China's Ping An Insurance Shifts to AI Agent-Centric Services, CTO Says(Yicai) April 14 -- Ping An Insurance Group's service approach is transitioning from a mobile app to an artificial intelligence agent-centric model using the latest technologies, according to the chief technology officer of the Chinese insurance giant.
AI tech is turning the concept of "one client, one account, one platform" from an ideal into reality, Wang Xiaohang said recently in an interview with Yicai. Ping An Insurance is leveraging AI agents to explore a unified pathway for the integrated use of its various financial services, he noted.
Ping An Insurance boasts 250 million customers across an ecosystem covering banking, insurance, healthcare, elderly care, and other sectors, Wang noted. While the diverse service portfolio forms its core competitiveness, users have to repeatedly switch between apps to access different services, creating a fragmented experience, he pointed out.
With AI, customers can access Ping An Insurance's financial, medical, health, and lifestyle services with just one sentence, covering online services as well as offline resources, including hospitals and other health institutions, car owner services, and rescue services, Wang noted.
In the future, users will be able to access Ping An Insurance's services across multiple terminals beyond mobile phones, including smart speakers, corporate health management portals, and telemedicine platforms, he said.
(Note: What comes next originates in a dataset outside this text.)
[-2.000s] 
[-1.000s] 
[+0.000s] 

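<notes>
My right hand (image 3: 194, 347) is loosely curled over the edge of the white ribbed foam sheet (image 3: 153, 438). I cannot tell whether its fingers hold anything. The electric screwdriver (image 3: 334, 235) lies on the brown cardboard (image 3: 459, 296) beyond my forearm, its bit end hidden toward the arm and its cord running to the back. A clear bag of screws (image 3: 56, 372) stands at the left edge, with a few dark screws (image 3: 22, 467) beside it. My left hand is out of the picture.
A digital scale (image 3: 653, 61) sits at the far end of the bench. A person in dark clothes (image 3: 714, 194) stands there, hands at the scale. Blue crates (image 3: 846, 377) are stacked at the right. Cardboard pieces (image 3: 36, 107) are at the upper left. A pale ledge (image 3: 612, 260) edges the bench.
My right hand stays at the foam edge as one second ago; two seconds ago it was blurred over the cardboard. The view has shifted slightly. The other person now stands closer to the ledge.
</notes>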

Collaboration Between AI Agents
AI products that have emerged over the past three years mainly fall into two categories: conversational, represented by ByteDance's Doubao, and task-based, such as Manus and Alibaba's Qwen. Most serve daily life and consumption needs, making them far from sufficient for Ping An Insurance.
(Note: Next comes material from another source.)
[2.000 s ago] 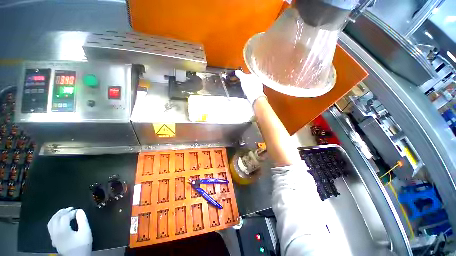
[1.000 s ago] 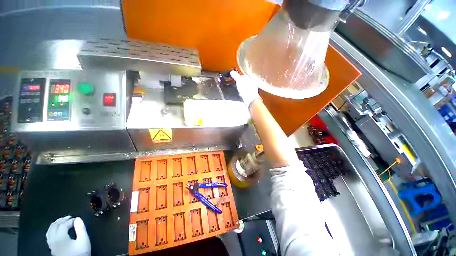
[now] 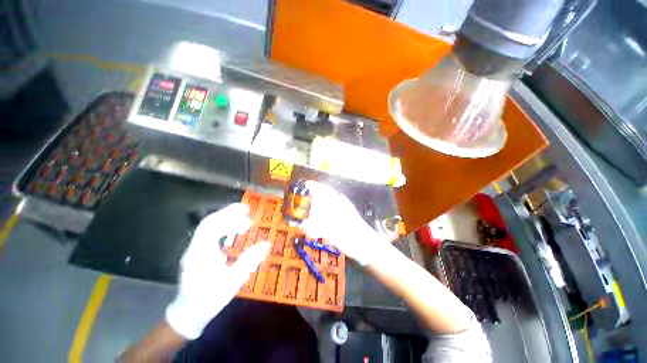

Due to the financial, medical, and health services provided by Ping An Insurance being highly professional, rigorous, and responsibility-bearing, the agents developed and deployed by the company must possess strong professional capabilities and trustworthy credibility in their respective sectors, Wang stressed.
Therefore, Ping An Insurance will not develop general-purpose AI tools, but instead equip its AI agents with high-threshold expertise in financial or medical and health services that match or even surpass industry professionals, he said, adding that it will also evolve from single AI to professional collaborative services among multiple agents.
Elevating the professional capabilities of financial and medical AI agents to match or even replace human experts requires not only equivalent professional knowledge but also alignment in thinking and decision-making logic with real experts, Wang pointed out.
In addition, professional services are rarely delivered by a single individual or role in real-world scenarios, but mostly through a team, Wang noted. For example, medical services require multidisciplinary consultations, while financial services demand coordination among family financial advisors, wealth management experts, and insurance specialists, he added.
"The same applies to AI agents. To deliver truly professional solutions, they must learn to collaborate when providing professional services to clients," Wang said.